Originally published by Bloomberg
The failure of a last-ditch attempt between the White House and congressional Democrats to strike a long-sought immigration deal in the $1.3 trillion spending bill left both sides far short of what they wanted.
In a bid to get President Donald Trump’s border wall built, the White House and Republican leaders made Democrats an offer.
They wanted to include in the spending legislation $25 billion for border security -- a mix of physical barriers, technology and border agents. In return they offered two-and-a-half more years of protection from deportation for the roughly 690,000 young immigrants currently enrolled in the Deferred Action For Childhood Arrivals program, according to accounts from a White House official and aides in Republican and Democratic leadership offices.
According to the GOP congressional aide, Republicans also offered to expand the DACA-eligible population by adjusting the age limits.
The proposal was rebuffed. The Democratic aide said party leaders viewed the White House offer as giving Trump what he wanted while still leaving the young immigrants in limbo. They countered with acceptance of the $25 billion for a wall, but in exchange demanded a path to citizenship for the 1.8 million people eligible for DACA -- known as dreamers -- which Trump had offered in his four-point immigration plan earlier this year.
But the White House rejected the path to citizenship without the other demands in Trump’s four-point plan, including reductions in family-based legal immigration and an end to the diversity green-card lottery.
The negotiations lasted about a week and the attempt to reach an accord on immigration was one of the reasons Republican leaders repeatedly missed their self-imposed deadlines to get the spending bill to the floor of the House and Senate for votes.
Once the chances for a deal melted away, the finger-pointing began.

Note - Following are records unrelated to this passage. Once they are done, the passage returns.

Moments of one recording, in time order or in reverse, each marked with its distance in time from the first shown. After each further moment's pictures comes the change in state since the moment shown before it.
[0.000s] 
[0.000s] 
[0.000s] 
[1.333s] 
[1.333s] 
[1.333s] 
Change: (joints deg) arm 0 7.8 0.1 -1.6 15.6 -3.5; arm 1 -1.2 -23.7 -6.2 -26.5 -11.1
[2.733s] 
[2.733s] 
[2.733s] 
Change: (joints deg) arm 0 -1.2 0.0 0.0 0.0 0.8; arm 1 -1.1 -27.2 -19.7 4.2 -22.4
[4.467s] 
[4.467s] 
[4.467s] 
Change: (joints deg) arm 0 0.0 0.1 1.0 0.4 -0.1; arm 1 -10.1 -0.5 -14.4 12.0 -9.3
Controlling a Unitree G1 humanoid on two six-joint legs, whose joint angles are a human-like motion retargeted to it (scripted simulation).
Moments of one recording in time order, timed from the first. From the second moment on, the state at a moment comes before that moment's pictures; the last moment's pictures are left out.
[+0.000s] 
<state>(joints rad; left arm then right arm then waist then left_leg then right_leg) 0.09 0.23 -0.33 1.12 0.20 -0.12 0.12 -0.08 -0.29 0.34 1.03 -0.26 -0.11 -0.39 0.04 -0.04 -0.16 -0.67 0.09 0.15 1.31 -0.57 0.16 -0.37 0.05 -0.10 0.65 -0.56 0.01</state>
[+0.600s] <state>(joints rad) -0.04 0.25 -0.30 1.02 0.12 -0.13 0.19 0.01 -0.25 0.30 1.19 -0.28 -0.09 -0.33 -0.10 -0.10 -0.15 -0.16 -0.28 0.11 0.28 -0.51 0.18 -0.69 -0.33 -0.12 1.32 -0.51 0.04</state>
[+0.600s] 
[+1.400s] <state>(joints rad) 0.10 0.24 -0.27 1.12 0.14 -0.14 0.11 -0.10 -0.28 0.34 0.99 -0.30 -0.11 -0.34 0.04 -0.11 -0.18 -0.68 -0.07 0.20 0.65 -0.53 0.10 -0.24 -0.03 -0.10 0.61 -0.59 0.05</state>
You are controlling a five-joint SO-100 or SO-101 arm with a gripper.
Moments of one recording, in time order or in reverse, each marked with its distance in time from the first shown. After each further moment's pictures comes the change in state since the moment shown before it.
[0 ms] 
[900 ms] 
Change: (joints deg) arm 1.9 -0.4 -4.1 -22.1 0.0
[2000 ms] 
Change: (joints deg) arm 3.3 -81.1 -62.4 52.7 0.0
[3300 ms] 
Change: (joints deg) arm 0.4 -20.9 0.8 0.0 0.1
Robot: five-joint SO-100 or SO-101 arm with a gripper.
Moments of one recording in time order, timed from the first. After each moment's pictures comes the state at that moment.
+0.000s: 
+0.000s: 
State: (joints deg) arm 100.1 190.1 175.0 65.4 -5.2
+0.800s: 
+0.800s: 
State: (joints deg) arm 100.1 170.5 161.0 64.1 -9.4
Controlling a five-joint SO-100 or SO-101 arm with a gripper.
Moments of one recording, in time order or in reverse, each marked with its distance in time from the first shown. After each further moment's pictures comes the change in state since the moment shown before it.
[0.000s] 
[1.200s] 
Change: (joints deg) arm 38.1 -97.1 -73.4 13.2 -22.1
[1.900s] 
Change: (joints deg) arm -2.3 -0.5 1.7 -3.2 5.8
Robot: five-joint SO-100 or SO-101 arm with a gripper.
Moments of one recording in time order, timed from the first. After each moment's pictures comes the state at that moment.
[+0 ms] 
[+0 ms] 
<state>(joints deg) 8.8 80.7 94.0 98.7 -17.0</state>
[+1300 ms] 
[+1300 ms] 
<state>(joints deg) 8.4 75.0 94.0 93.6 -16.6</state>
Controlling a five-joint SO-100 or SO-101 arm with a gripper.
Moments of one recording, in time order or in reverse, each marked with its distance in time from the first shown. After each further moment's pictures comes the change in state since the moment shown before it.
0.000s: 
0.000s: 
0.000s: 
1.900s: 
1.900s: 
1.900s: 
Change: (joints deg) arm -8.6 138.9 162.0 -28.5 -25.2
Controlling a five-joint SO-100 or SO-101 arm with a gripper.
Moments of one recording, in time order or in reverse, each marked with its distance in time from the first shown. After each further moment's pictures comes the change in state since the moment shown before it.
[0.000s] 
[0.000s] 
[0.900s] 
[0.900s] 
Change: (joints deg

"Democrats refused to take care of DACA. Would have been so easy, but they just didn’t care. I had to fight for Military and start of Wall," Trump tweeted late Wednesday.
Democrats had a different view.
“President Trump created this crisis," said Illinois Senator Dick Durbin, who’s been the lead Democrat in the immigration debate. “But instead of working towards a solution, he has stopped every effort that we’ve tried to make on behalf of the dreamers.”
The 2,232-page budget legislation that came out Wednesday included $1.6 billion for border security with a major caveat: construction of barriers would be limited to the building and replacement of fencing and levees. The bill allows planning and design of new barriers but not their construction.
Democrats argue they blocked Trump from getting his wall, while Republican leaders are selling the funding as a down payment on it.
We — the president and I and other leaders in the House and Senate — offered that to the Democrats and they said no,” House Speaker Paul Ryan said Thursday on Fox News, referring to protections for dreamers. “So we said let’s do multi-year funding for the wall in exchange for multi-year relief for the DACA kids and they walked away from that. They wouldn’t take that. So what we’re doing here is there isn’t a DACA solution in here, but there is wall funding for the next six months.”
The House passed the comprehensive spending bill Thursday afternoon and the Senate is set to follow before the midnight Friday deadline when current government funding runs out.